Adani Enterprises’ first Indian retail bond fully subscribed at launch | Company News

In a rare offering on the market, Adani Enterprises’ first retail bond was fully subscribed at its introduction on Wednesday, according to statistics from the local Indian stock exchange.

The new bond is the first attempt at testing retail demand, even though the Indian business has solicited money from institutional investors since US short-seller Hindenburg Research accused it of improperly using offshore tax havens and manipulating stocks in January 2023.

The claims, which Adani has categorically refuted, caused a $150 billion market crash in the group’s stock.

Adani has returned to the capital markets as a result of the group share prices recovering from most of the losses. Comment requests were not answered by Adani Enterprises.

Adani Enterprises has received bids totaling Rs 717 crore as of 5:00 p.m. local time (1130 GMT), according to the data. The company intends to raise up to Rs 800 crore ($95.32 million) via the bond offering, including a greenshoe option of Rs 400 crore.

Adani is the first non-financial business to offer such retail bonds since 2016. These sales are uncommon.

Adani Energy Solutions sold institutional shares in July to raise $1 billion. According to Reuters, Adani Enterprises also intends to sell $1 billion worth of shares.

A banker who wished to remain anonymous stated, “The demand is in line with what we was expecting, and has come from retail investors as well as high net-worth individuals who were the primary target audience.”

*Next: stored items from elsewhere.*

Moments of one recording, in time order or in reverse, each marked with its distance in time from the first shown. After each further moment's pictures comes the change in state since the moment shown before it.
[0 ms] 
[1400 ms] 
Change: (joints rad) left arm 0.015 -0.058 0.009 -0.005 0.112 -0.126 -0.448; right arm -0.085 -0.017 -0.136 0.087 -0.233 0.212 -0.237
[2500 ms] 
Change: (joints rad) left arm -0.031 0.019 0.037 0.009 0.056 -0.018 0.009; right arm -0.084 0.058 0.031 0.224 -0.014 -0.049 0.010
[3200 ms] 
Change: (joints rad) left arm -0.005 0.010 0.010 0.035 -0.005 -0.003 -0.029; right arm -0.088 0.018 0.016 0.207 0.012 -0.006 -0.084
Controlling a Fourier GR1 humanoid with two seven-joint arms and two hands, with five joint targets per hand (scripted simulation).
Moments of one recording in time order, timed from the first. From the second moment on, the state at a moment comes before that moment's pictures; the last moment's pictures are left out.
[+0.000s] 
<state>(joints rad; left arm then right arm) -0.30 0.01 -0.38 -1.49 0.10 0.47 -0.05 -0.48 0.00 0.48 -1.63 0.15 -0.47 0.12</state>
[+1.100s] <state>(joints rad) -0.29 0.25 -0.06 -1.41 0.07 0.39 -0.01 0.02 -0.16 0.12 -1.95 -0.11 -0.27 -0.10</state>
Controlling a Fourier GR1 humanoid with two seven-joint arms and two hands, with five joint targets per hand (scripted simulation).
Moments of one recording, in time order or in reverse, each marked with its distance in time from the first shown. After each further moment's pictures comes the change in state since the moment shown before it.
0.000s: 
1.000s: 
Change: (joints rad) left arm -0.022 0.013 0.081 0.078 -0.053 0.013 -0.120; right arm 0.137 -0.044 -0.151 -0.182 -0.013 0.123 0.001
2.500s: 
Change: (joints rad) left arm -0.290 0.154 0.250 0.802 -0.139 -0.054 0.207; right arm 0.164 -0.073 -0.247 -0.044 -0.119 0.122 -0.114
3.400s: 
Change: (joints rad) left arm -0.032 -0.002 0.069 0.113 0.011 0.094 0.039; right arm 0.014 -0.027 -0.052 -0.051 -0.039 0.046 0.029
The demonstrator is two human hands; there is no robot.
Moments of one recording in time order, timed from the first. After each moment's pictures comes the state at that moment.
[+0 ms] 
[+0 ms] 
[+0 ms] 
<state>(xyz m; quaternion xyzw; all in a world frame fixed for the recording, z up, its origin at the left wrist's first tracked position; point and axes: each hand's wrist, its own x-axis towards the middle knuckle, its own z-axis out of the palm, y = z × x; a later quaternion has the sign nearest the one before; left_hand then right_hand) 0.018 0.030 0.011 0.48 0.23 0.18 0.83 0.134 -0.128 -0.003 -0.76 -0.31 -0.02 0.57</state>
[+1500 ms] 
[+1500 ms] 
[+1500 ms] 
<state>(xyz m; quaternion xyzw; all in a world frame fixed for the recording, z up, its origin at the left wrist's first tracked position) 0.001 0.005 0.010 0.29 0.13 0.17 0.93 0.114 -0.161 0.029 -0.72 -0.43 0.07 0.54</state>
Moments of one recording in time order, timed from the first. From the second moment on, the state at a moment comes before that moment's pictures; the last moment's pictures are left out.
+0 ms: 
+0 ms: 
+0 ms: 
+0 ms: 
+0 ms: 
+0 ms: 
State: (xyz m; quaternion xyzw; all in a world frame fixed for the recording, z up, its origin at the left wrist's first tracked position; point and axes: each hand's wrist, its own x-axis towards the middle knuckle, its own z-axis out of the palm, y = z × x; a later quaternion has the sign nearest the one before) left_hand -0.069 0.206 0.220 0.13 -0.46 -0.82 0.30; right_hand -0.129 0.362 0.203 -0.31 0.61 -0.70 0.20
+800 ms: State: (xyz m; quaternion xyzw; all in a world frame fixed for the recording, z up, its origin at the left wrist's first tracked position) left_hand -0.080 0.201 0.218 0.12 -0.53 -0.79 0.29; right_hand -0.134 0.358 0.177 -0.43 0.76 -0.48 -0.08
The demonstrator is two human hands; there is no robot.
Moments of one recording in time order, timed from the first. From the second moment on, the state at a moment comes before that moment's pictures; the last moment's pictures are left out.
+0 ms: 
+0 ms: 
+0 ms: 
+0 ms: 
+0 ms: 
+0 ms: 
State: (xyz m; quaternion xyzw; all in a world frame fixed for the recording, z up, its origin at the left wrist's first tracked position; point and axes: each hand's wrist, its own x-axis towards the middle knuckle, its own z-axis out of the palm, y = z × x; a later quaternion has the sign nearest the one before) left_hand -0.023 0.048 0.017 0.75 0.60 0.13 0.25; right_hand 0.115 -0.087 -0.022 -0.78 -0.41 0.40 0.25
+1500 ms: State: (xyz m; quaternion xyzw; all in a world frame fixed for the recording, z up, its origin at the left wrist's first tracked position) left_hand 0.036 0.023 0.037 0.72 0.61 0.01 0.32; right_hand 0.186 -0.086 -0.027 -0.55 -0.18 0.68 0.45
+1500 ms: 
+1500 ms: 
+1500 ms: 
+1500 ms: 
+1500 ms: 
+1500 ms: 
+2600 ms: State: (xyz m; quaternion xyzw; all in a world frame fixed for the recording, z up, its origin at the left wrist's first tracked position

CareEdge rates the issue an A+. It closes on September 17.

Adani Enterprises has promoted the issuance through webinars and social media, in addition to bankers and online platforms that retail investors subscribe to these bonds through.

Requests for comments from its primary arrangers, Trust Investment Advisors, AK Capital Services, and Nuvama Wealth Management, went unanswered.

The bonds have coupon rates ranging from 9.25 percent to 9.9 percent for maturities of 24 to 60 months. In contrast, rates for similarly rated non-banking finance companies range from 10% to 11%.

(The Business Standard staff may have edited this report’s headline and picture; the remaining content is automatically produced from a syndicated feed.)